Collection entries -

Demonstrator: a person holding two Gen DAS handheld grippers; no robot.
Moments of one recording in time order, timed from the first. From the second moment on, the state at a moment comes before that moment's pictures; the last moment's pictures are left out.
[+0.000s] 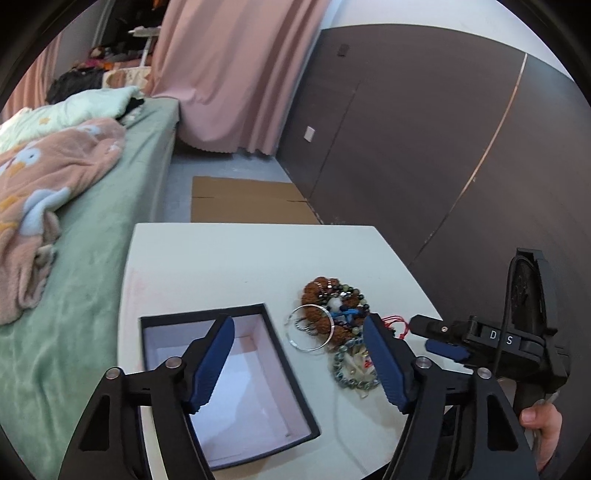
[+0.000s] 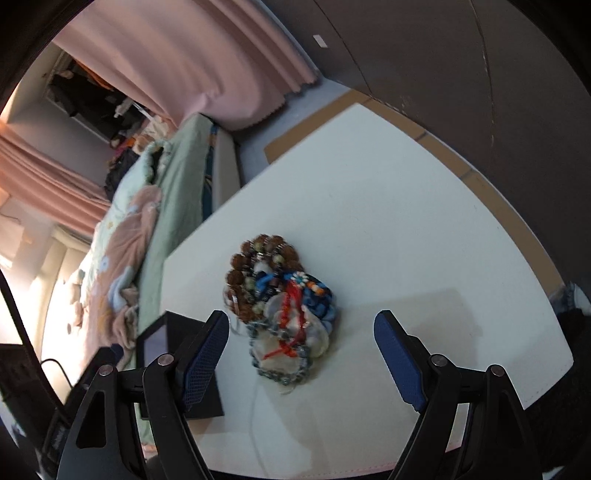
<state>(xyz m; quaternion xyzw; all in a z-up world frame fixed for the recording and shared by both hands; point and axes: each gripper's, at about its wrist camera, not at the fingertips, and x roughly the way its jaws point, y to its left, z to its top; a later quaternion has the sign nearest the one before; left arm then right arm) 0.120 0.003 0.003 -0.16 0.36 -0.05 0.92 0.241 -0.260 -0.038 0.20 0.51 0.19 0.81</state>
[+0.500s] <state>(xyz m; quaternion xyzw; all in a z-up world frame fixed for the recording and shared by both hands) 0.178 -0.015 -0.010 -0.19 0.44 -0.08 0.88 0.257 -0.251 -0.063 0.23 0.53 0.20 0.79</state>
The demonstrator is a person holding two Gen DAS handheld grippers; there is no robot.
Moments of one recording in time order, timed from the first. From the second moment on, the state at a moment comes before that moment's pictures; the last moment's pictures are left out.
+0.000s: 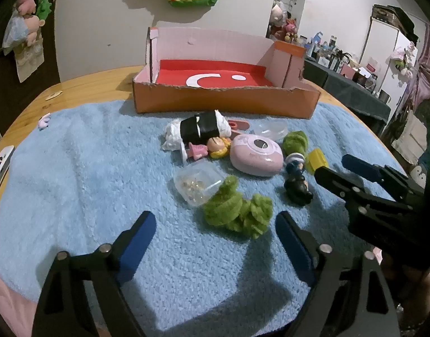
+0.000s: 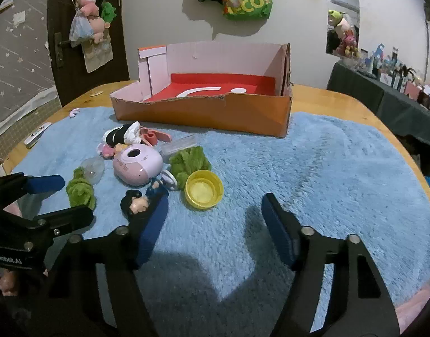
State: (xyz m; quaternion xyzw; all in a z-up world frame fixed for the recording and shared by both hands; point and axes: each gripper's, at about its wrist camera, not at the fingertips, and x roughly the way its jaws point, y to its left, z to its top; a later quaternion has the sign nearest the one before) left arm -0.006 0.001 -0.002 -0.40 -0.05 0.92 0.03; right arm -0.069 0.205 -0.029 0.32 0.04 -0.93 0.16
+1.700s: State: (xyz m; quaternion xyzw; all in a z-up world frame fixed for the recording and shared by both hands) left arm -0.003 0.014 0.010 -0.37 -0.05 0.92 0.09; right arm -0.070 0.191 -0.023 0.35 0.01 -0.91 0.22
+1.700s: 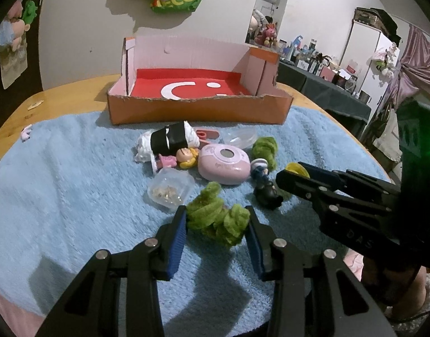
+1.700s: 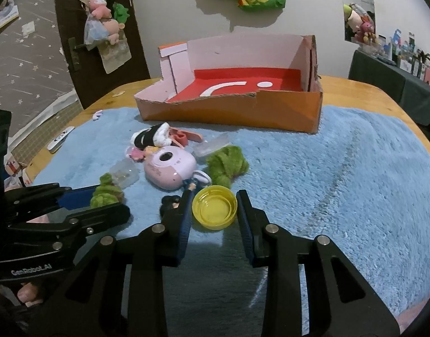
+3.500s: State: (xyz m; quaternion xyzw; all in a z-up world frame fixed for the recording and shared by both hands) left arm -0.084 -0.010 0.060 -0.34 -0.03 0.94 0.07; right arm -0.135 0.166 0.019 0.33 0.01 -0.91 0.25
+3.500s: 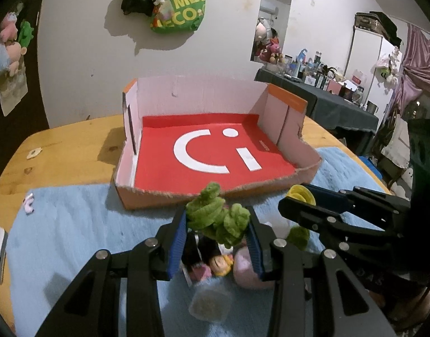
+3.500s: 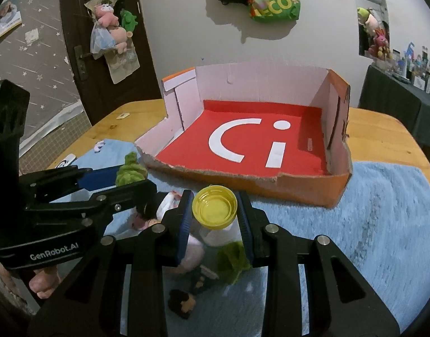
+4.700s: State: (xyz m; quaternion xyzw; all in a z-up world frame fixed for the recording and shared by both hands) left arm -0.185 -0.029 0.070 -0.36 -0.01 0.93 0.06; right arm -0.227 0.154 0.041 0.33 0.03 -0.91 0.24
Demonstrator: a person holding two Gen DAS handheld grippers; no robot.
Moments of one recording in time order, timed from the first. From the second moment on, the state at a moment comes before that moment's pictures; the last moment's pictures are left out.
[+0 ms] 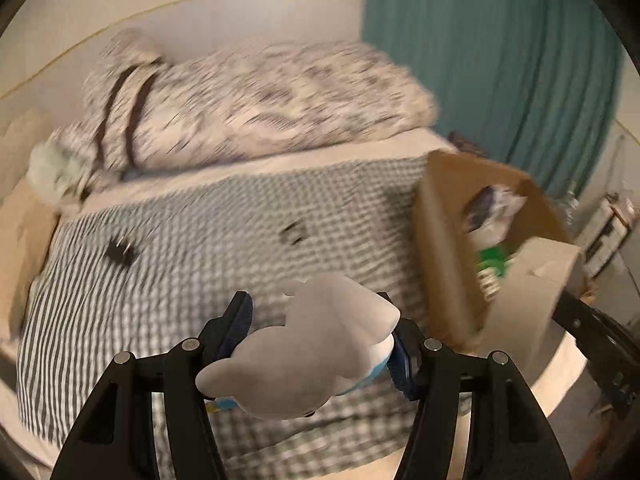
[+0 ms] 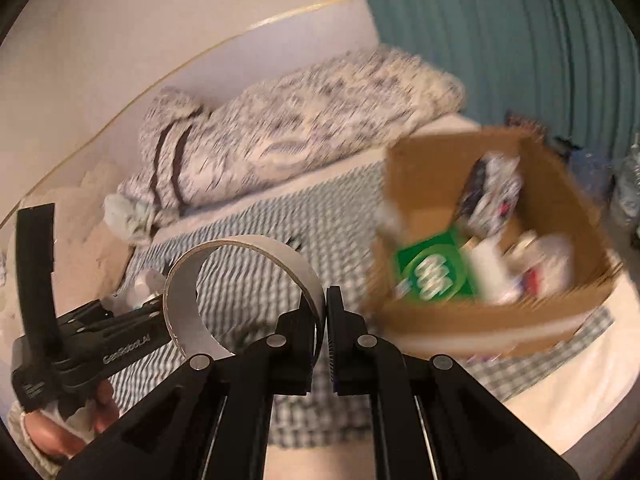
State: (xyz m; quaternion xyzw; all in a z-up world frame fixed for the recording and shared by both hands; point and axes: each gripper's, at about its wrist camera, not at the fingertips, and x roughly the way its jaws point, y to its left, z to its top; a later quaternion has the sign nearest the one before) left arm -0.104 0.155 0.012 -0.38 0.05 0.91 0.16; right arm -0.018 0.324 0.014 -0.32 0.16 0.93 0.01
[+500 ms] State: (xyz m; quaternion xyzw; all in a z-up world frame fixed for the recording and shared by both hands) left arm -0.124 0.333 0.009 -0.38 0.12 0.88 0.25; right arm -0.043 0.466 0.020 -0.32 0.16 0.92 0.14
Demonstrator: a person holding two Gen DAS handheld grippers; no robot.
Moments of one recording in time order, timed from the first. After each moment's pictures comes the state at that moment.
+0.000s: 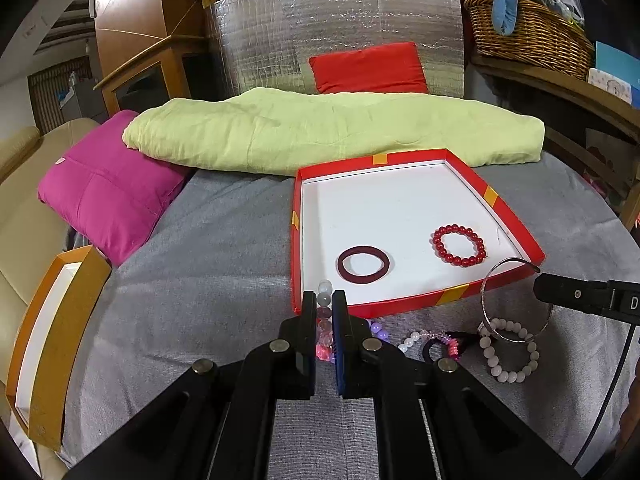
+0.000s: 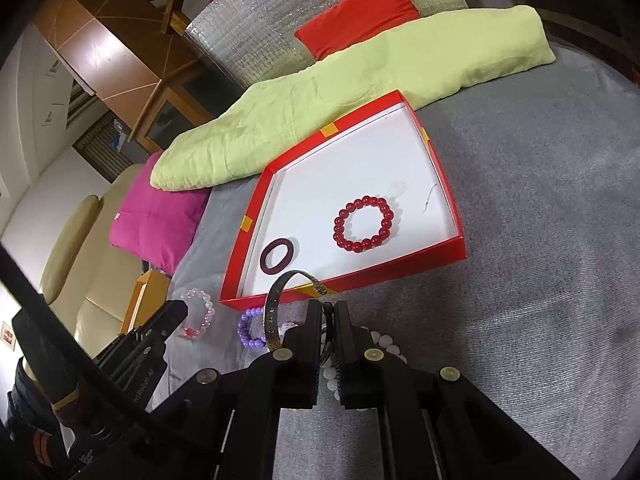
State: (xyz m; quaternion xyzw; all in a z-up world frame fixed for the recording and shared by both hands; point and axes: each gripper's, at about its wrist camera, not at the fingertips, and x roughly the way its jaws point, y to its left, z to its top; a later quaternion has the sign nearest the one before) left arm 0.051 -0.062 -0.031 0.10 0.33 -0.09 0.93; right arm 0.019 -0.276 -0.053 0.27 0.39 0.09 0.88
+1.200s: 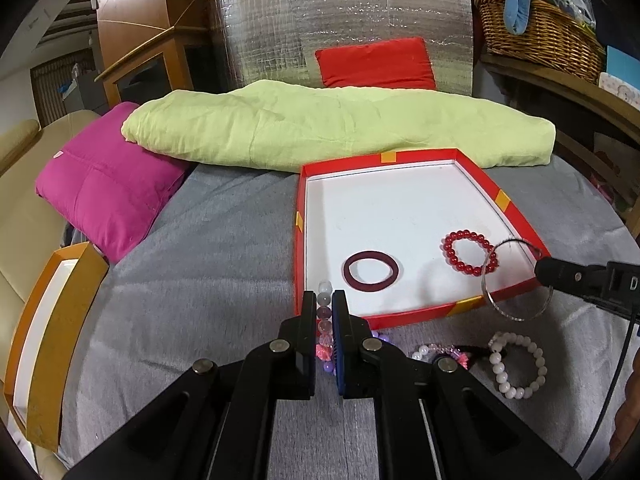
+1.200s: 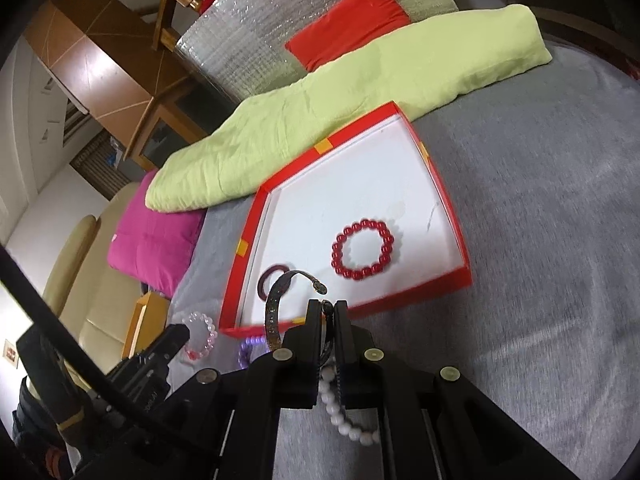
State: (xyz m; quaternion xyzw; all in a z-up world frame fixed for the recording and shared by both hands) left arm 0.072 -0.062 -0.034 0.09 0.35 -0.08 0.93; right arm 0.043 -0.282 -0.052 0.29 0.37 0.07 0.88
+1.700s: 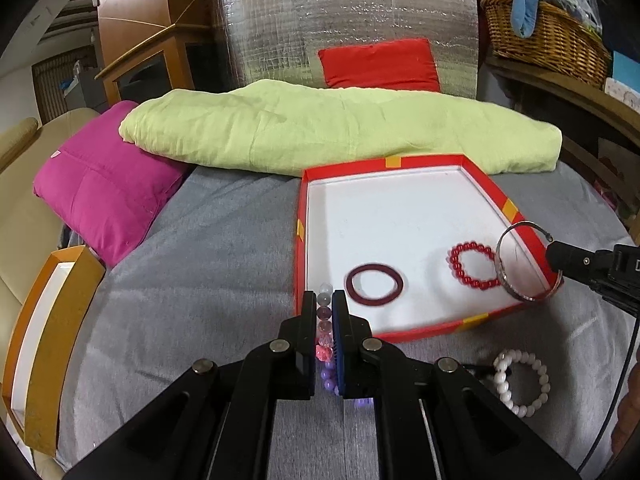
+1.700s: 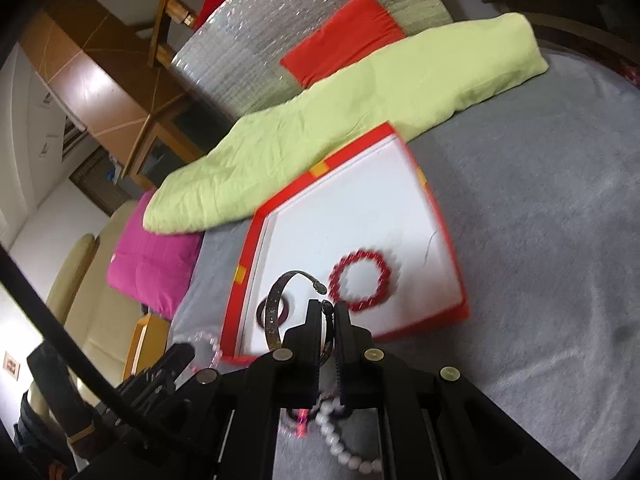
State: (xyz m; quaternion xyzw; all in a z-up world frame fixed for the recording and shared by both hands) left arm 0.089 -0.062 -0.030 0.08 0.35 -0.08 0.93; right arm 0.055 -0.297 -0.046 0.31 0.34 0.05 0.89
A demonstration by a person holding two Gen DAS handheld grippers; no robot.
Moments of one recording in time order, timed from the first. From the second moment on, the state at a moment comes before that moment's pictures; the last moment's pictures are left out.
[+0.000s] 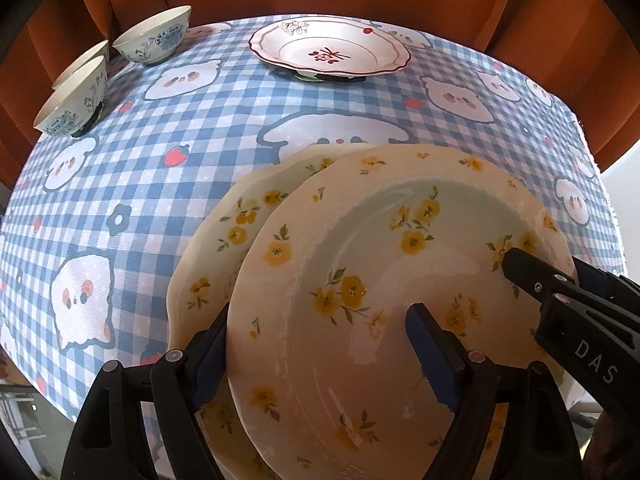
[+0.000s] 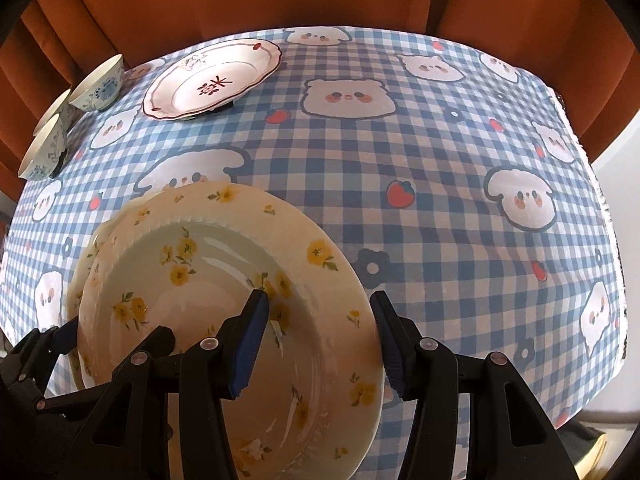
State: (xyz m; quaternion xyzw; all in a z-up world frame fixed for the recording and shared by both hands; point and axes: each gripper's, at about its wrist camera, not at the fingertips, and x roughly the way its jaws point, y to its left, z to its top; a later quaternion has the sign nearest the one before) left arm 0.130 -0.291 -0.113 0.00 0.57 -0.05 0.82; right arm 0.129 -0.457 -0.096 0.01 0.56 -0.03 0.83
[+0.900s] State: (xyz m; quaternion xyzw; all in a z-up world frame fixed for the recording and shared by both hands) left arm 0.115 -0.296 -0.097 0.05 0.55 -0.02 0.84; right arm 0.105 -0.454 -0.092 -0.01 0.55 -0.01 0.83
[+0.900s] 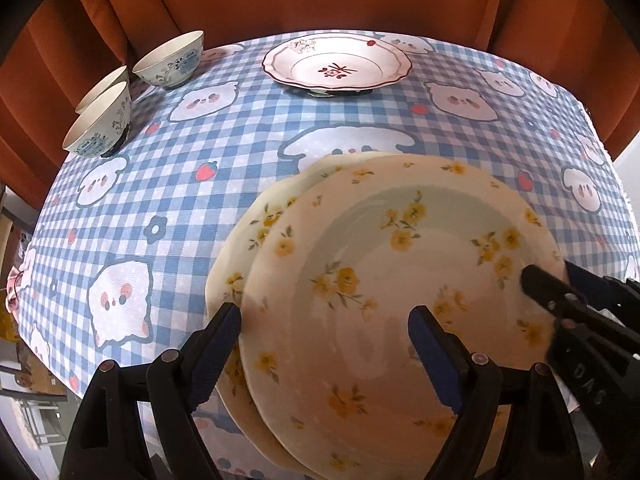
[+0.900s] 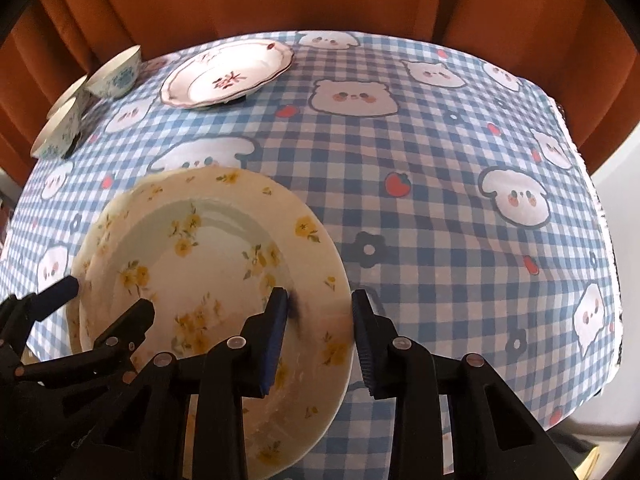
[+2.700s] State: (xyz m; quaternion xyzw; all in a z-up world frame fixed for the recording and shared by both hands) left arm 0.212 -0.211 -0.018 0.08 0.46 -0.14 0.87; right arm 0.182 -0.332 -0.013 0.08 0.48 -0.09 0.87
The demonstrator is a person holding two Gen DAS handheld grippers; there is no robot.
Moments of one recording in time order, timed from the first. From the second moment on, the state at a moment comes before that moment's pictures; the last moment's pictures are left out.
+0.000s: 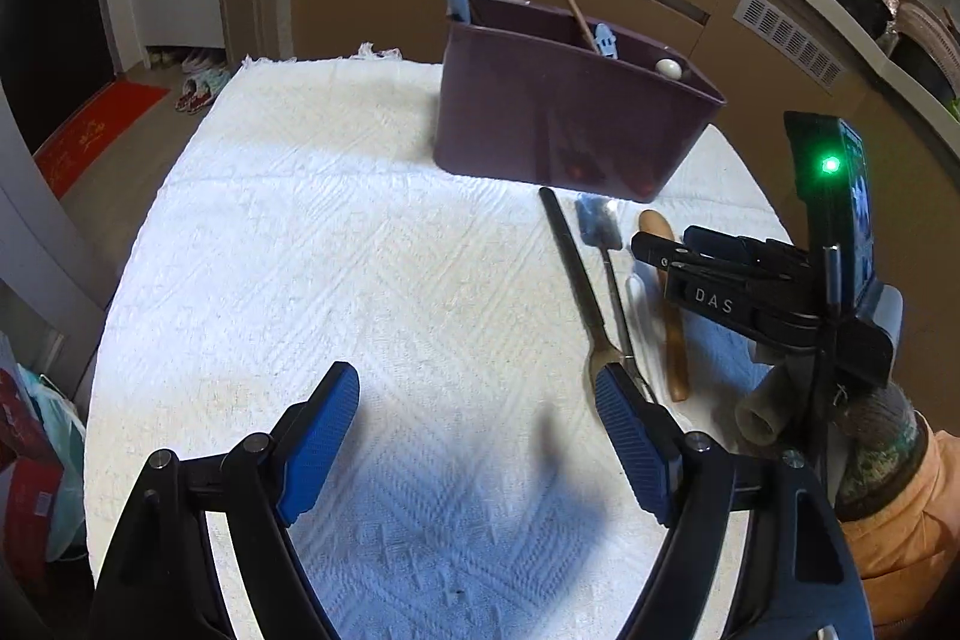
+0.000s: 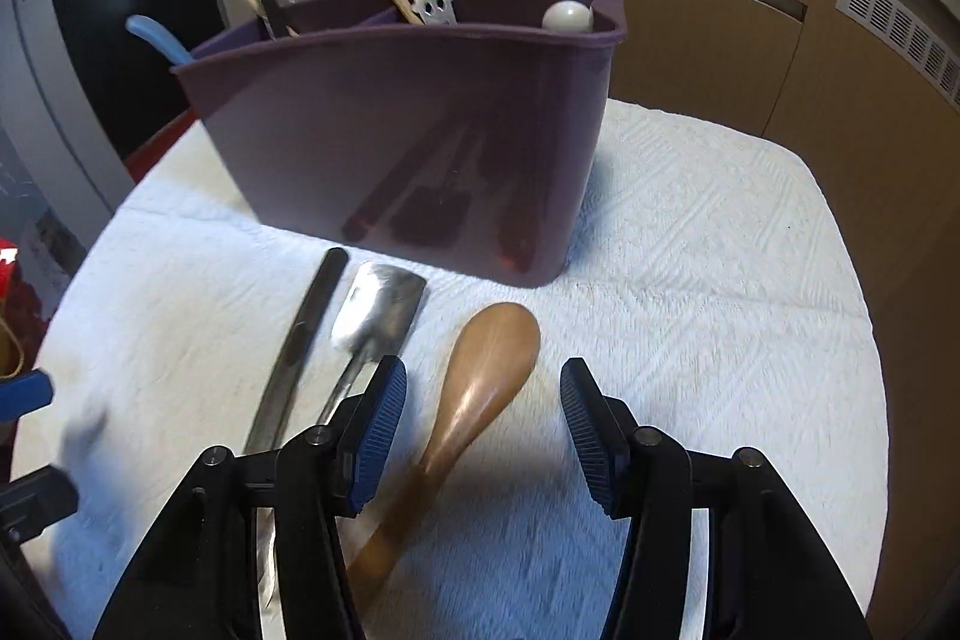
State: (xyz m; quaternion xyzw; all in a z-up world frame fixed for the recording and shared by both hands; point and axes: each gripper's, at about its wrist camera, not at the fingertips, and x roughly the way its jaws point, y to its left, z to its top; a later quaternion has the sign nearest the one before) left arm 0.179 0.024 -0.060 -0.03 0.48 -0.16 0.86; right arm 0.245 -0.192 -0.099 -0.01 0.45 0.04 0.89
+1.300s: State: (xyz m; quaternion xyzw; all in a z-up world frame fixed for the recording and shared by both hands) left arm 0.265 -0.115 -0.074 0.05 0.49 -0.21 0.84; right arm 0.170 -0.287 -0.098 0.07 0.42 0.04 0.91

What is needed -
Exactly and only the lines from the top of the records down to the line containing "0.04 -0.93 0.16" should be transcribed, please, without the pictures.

Exercise result -
Demonstrator: a person holding two Gen DAS handheld grippers; no robot.
Moments of one recording in time order, timed from the first. From the second moment on, the state at a moment comes before that moment's pictures; the last moment's pictures are left out.
[+0.000s] 
[+0.000s] 
<state>(xyz m; quaternion xyzw; all in a z-up world frame fixed for the recording and shared by both hands; point and axes: each gripper's, at about its wrist camera, not at the fingertips, and x roughly the way its jaws point, y to its left, z to its top; a later quaternion has the sign nearest the one before; left arm then right arm) 0.120 0.003 0.003 -0.16 0.36 -0.05 0.92 0.241 -0.260 -0.038 0.20 0.51 0.19 0.81</state>
[+0.500s] <state>(xyz m; quaternion xyzw; all in a z-up world frame fixed for the recording and shared by both hands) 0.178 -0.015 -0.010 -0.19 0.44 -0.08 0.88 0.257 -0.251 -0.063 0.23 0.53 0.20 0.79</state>
The demonstrator is a person holding two Gen DAS handheld grippers; there is no robot.
Moments of one recording in time order, timed from the first. From the second moment on, the state at a moment comes before that moment's pictures; the last moment's pictures are left out.
+0.000s: 
+0.000s: 
State: (xyz m; quaternion xyzw; all in a z-up world frame fixed for the recording and shared by both hands; point and axes: each gripper's, at about its wrist camera, not at the fingertips, and x roughly the way its jaws point, y to its left, z to its top; a later quaternion has the sign nearest the one before) left arm -0.006 0.001 -0.002 -0.40 -0.05 0.92 0.03; right arm -0.069 0.205 -0.029 0.32 0.04 -0.93 0.16

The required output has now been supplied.